1. Control first followed by eradication:

Control requires the production of mange free weaners by treatment post weaning and the movement of pigs to an all in all out system. This is much easier to carry out in the weaner producing herd than the breeder/finisher herd. Where practical segregation of treated weaners from potentially infected ones until their removal is ideal. See Segregated Disease Control in the health and disease data base.

  • Carry out a control programme as described for 6 months.
  • Purchase mange free breeding stock during this period.
  • Examine the herd for signs of mange particularly chronic symptoms. Test scrape suspicious lesions. Listen for ear shaking in growing pigs. Cull any pigs with chronic lesions.
  • Determine the management procedures for eradication i.e. segregated disease control and wean to slaughter depopulation or off site weaning and multi site production.
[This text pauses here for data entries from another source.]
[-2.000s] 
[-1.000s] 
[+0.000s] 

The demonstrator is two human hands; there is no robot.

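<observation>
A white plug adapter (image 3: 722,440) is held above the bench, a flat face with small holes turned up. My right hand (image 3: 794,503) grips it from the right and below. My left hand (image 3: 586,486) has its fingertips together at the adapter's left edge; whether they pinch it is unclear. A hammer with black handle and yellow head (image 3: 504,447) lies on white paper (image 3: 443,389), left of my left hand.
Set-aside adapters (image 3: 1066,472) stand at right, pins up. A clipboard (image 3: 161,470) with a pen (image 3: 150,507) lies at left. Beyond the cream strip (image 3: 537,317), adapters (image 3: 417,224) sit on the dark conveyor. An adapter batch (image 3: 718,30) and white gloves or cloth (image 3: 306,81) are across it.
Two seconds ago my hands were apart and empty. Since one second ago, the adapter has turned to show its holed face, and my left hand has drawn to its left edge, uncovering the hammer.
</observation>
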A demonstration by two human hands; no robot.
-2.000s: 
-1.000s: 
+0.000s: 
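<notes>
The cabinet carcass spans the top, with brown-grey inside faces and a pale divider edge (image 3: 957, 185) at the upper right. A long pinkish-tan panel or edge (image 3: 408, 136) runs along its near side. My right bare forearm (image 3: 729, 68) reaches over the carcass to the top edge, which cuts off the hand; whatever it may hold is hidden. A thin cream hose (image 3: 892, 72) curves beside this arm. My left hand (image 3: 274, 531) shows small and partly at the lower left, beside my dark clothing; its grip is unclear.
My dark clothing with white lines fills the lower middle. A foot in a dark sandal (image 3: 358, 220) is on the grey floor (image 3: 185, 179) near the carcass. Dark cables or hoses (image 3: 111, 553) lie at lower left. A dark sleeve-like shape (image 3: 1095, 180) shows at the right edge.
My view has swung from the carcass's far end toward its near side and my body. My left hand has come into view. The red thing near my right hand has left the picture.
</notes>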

SDC is the ideal for breeding finishing herds.
  • Proceed as for eradication.

2. Immediate whole herd eradication using segregated disease control (SDC):

Whole herd eradication is expensive but effective. If however the breeding/grow/finsiher herd has problems with other diseases SDC is worth considering.

Weaned pigs are moved off site over an 8 week period whilst all infected weaners, growers and finishers are sold.

During the 6-8 weeek period sows and weaners are treated, sows for two 10 day periods with in-feed ivermecitin 10 days apart and weaners by in-feed medication for 7-10 days post weaing.

After removal of the infected weaners/growers buildings are cleaned and disinfected prior to reintroduction of the off site weaners.

The efficiency of eradication is further improved if early weaning and two or three site production is an option.

Eradication in the combined breeding/finishing herd

  • Only proceed when the disease is under control.
  • Medicate all weaners and grow/finishing pigs with in-feed ivermectin as per manufacturers recommendations for 7 - 10 days. Note withdrawal periods.
  • Inject all pigs at weaning with ivermectin or use in-feed medication for 14 days. Carry out for an 8 week period.
  • Inject all sick pen pigs with ivermectin and continue in-feed medication for 14 days.
  • Medicate all the breeding herd with in-feed ivermectin for 10 days twice 10 days apart.
  • Move treated weaners only to totally cleaned and disinfected houses and pens. Spray pens with a topical ascaricide.
  • Keep treated weaners separate from the grow/fiinisher herd. If this is not practical medicate in-feed the grow/finishers again 3 weeks later and continue the weaner medication for a 12 week period. Send all finishers to slaughter.

Once the programme has been completed wait at least seven months before success can be claimed. This is determined by the lack of any clinical evidence, the observations of finishing pigs at slaughter and regular scrapings of ears particularly of boars and finishing pigs.

If the eradication has failed the appearance of the allergic skin conditions can be sudden.